Tudo visto, e se é verdade que esta alteração pode conduzir a um aumento
de IMI para alguns proprietários (entre os quais eu, porca burguesa de fachada socialista,
proprietária de imóvel com terraço, que por acaso até faz parte da fracção, e cuja
área, portanto, já é considerada no cálculo de valor patrimonial); tal depende
da fixação em concreto do coeficiente a aplicar, o que cabe ao CNAPU – Comissão
Nacional de Avaliação de Prédios Urbanos (art. 43º nº3 e 62º nº1 al. c) do
CIMI), “com base em critérios dotados de
objectividade e, sempre que possível, com base em fundamentos
técnico-científicos adequados.”; sendo que a composição deste CNAPU é
muito diversa e até contempla representantes de proprietários e coiso (ver art.
61º).

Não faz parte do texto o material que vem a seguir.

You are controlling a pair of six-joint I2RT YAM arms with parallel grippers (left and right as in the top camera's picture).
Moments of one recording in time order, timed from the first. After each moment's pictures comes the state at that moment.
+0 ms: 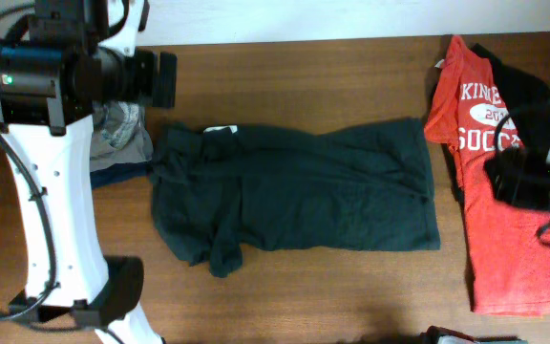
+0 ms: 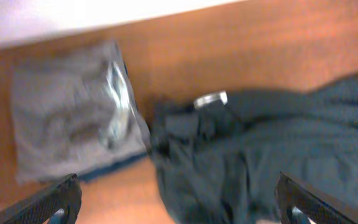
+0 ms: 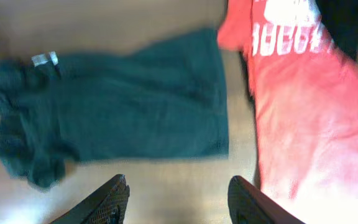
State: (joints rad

Caso o contribuinte não concorde com a avaliação do seu imóvel, pode
pedir segunda avaliação e, não se conformando com esta, impugnar judicialmente.
O normal, portanto.
Finalmente, estou preocupada? Um bocadinho. Vamos lá a ver. No
final, é o município que decide as taxas, sendo que o de Lisboa tem sido
simpático, ultimamente. Estou em pânico, pronta a vociferar contra este governo
malvado, lançando perdigotos de pura indignação? Não. Depois de me ter
informado convenientemente, não. Já dizia não sei quem, informação é poder. E,
caso suceda o pior, reclamar é dever. Mas já me poupavam essa maçada, vejam lá
isso, que se é para me agravarem o imposto por causa do terraço, também passam
a ir lá regar as plantas e varrer as folhinhas, boa?
[disclaimer: este texto baseia-se na leitura e comparação feita por mim dos diplomas legais, e numa interpretação pessoal mas o mais objectiva possível, embora não isenta de falhas ou crítica. por isso, caso as detectem, força aí.]